For about 20 years, Lucky Brand Dungarees, Inc. has been battling Marcel Fashions Group, Inc. over their trademarks. The US Supreme Court finally ended Lucky Brand’s struggle. At least for now.

Marcel received a trademark registration for “Get Lucky” for jeans. Lucky Brand received a trademark in “Lucky Brand”, also for jeans. Then the parties fought each other through three separate rounds of litigation over 20 years. The first round ended in a settlement in which Lucky Brand agreed not to use “Get Lucky” and Marcel released all claims. In the next round, when Marcel sued Lucky Brand, Lucky Brand brought up the settlement agreement in its pleadings but then didn’t address it again. Then there was the third round that ricocheted between the District Court and the Second Circuit Court of Appeals. At issue was whether Lucky Brand could assert the settlement agreement as a defense in the third round of litigation. The case ended up before the US Supreme Court. Justice Sonia Sotomayor, writing for the Court, held even though Lucky Brand didn’t litigate the defense in the second round, Lucky Brand could still use the defense in the third round.
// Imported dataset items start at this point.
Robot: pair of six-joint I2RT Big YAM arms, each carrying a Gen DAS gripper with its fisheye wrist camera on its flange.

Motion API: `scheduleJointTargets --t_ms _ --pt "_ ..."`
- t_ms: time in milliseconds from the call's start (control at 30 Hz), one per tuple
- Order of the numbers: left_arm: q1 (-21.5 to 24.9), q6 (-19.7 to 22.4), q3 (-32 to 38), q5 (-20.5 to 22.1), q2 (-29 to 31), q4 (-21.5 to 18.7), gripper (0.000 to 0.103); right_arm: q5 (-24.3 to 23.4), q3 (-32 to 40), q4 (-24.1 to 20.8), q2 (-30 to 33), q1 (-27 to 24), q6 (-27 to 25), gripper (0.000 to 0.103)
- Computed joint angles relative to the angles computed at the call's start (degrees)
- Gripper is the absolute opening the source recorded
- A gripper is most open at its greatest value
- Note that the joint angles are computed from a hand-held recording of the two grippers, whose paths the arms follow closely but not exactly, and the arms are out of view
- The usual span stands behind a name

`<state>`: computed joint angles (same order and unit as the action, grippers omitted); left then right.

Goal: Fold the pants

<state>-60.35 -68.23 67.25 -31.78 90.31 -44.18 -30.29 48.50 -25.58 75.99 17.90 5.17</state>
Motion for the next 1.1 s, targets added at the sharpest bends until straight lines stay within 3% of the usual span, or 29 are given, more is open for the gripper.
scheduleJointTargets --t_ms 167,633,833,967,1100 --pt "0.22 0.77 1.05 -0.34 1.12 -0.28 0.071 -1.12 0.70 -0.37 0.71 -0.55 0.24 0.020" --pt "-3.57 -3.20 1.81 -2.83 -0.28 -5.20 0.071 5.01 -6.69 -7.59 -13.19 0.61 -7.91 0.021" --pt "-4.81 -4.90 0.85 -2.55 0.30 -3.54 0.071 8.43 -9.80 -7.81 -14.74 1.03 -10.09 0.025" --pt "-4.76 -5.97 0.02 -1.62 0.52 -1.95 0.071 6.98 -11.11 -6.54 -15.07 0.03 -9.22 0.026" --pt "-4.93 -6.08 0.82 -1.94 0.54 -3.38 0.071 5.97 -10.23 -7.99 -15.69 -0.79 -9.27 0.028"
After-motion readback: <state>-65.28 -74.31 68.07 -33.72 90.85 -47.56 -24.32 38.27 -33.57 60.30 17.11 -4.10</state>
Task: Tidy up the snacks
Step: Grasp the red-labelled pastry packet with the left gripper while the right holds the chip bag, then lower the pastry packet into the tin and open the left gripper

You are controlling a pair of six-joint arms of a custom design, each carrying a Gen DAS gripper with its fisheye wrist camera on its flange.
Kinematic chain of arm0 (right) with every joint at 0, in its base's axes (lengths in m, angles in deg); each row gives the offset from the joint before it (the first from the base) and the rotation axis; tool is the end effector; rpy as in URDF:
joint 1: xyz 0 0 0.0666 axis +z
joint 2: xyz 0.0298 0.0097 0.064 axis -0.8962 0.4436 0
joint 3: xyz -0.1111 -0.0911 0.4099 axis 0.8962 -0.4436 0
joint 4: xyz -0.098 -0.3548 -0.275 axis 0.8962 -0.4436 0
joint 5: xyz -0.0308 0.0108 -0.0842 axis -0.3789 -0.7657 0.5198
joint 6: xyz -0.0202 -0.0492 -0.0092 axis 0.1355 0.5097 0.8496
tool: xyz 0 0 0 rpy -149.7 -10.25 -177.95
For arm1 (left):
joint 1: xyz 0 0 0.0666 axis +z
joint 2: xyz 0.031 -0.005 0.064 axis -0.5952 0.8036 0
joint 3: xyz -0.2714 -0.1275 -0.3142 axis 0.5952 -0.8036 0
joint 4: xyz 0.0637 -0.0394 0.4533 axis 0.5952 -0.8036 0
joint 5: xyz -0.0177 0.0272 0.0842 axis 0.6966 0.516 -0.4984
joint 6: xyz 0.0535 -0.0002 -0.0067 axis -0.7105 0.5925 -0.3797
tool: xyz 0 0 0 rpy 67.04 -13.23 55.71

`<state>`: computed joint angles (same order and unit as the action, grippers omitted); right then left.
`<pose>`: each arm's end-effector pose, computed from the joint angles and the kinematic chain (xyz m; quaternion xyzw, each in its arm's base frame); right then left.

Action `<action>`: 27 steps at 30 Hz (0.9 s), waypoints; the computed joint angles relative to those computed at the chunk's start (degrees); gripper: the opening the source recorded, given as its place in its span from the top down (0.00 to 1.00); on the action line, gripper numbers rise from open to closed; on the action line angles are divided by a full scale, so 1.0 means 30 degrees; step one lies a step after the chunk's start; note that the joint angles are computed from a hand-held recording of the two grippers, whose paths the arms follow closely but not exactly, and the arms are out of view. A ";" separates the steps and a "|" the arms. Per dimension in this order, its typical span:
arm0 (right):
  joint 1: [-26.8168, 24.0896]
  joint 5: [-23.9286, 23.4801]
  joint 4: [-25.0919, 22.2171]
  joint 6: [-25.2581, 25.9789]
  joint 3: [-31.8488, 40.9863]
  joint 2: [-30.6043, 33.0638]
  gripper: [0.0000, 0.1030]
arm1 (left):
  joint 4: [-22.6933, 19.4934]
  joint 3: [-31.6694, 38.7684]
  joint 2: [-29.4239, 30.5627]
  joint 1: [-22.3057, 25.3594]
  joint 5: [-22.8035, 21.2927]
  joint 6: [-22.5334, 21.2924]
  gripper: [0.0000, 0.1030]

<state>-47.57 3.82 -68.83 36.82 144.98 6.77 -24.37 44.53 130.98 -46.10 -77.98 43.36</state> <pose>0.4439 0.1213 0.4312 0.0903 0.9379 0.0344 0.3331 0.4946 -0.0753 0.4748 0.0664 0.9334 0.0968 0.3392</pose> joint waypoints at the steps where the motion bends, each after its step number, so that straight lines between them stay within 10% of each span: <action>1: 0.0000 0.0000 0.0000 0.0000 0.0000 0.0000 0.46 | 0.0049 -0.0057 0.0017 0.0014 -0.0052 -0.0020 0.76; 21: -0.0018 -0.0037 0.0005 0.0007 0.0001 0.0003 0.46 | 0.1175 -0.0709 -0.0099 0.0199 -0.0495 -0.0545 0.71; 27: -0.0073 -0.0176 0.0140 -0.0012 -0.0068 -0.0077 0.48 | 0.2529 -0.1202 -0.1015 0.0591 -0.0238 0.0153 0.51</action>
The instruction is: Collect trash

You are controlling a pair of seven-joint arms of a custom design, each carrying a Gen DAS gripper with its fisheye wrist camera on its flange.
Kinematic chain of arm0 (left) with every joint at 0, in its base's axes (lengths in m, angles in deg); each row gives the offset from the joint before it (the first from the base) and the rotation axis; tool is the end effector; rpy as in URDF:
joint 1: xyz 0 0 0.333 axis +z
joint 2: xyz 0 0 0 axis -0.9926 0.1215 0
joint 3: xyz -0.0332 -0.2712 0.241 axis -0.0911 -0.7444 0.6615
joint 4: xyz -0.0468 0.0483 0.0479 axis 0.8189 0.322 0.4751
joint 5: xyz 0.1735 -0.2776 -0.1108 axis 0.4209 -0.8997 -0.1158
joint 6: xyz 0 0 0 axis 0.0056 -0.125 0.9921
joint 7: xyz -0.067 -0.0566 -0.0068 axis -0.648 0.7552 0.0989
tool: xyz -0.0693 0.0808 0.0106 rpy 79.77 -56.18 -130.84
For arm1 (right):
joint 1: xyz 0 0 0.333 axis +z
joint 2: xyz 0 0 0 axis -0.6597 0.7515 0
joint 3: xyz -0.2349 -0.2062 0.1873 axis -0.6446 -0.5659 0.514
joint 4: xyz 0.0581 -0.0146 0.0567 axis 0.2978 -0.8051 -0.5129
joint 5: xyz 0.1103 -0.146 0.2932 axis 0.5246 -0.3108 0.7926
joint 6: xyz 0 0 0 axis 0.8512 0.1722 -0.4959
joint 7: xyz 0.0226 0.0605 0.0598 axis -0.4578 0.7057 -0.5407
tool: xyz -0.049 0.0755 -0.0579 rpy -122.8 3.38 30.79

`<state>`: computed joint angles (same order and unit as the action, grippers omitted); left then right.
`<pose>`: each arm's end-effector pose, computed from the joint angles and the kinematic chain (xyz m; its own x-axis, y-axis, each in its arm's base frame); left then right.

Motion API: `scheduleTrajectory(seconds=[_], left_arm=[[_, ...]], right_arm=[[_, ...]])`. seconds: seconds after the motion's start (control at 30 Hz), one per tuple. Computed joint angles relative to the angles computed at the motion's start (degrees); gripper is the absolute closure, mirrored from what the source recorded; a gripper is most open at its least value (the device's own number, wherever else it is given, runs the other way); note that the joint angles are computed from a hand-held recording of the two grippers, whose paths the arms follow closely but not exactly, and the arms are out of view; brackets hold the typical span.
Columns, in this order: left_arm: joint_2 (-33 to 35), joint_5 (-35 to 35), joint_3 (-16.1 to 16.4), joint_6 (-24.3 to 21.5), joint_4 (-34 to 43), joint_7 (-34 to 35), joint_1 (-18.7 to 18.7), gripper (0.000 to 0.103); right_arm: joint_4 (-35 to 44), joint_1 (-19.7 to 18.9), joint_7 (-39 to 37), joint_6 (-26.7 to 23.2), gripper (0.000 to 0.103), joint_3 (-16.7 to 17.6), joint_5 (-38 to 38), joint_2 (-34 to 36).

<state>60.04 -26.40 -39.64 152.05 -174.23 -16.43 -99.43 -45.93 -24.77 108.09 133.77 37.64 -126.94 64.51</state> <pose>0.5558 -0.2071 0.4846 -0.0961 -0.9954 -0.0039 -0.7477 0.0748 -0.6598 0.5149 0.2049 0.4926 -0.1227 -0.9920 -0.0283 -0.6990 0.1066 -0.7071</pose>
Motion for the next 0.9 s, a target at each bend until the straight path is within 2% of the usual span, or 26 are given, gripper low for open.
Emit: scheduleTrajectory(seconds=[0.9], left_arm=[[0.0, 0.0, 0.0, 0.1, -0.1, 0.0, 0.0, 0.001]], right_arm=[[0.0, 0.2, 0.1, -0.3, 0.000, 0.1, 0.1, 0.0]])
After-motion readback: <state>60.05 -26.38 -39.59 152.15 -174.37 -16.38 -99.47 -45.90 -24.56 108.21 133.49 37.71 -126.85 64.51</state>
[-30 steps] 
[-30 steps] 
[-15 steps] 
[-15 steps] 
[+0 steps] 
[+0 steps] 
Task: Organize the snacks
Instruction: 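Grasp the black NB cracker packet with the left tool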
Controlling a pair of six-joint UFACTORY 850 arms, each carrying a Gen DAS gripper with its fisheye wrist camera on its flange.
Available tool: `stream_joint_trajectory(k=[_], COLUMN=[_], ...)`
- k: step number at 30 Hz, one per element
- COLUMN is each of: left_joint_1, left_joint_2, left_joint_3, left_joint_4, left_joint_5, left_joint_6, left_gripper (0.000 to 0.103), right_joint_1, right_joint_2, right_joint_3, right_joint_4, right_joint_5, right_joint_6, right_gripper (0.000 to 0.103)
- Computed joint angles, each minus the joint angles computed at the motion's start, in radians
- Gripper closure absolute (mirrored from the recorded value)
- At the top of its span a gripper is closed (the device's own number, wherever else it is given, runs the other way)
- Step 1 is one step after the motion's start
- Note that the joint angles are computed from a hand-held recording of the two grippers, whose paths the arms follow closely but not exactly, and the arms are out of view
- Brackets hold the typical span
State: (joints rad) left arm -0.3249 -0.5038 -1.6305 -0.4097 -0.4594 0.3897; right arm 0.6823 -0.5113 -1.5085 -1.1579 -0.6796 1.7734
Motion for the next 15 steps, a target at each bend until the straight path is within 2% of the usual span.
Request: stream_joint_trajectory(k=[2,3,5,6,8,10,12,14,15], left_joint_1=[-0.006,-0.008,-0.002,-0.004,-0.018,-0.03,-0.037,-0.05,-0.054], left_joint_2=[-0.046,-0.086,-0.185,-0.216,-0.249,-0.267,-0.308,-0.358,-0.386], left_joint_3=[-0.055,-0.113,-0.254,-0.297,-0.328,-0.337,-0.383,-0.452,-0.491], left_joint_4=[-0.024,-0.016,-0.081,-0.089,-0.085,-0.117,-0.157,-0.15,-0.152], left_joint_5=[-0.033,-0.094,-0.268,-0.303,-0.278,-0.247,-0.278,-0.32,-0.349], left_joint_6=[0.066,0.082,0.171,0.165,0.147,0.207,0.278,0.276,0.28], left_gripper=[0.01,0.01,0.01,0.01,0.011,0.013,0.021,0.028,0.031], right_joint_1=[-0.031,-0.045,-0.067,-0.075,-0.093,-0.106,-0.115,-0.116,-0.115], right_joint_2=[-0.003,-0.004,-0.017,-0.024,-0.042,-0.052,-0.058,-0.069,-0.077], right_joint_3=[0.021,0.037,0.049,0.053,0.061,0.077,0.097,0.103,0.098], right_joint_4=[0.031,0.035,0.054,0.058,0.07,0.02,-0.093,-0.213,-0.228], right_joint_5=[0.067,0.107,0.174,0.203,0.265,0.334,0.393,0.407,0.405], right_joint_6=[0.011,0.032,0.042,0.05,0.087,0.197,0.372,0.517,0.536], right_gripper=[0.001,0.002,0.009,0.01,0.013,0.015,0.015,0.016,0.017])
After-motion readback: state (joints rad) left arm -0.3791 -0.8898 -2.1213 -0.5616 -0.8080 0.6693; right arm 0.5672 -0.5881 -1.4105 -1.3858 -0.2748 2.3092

The key to the decision was that Marcel was alleging different conduct in the second round than it did in the third round. Justice Sotomayor wrote, “[B]ecause the two suits here involved different marks and different conduct occurring at different times, they did not share a “common nucleus of operative facts.” However, if the third round of litigation involved the same nucleus of operative facts that had already been adjudicated Lucky Brand would not have been able to use the settlement agreement in its defense.

WHY YOU SHOULD KNOW THIS. When dealing with any type of lawsuit, a party can have a lot of different claims and defenses. Each of them should be addressed as completely as possible during the litigation. That’s because, generally, once an issue is raised and fully litigated, a party can’t try to re-litigate in a subsequent lawsuit. This is generally called “issue preclusion”. In the Lucky Brand case, the courts referred to it as “defense preclusion.” In the world of litigation, the effect would be the same. Lucky Brand wouldn’t be able to use the settlement agreement. But, if the same parties keep suing each other over different issues, claims and defenses may not be lost.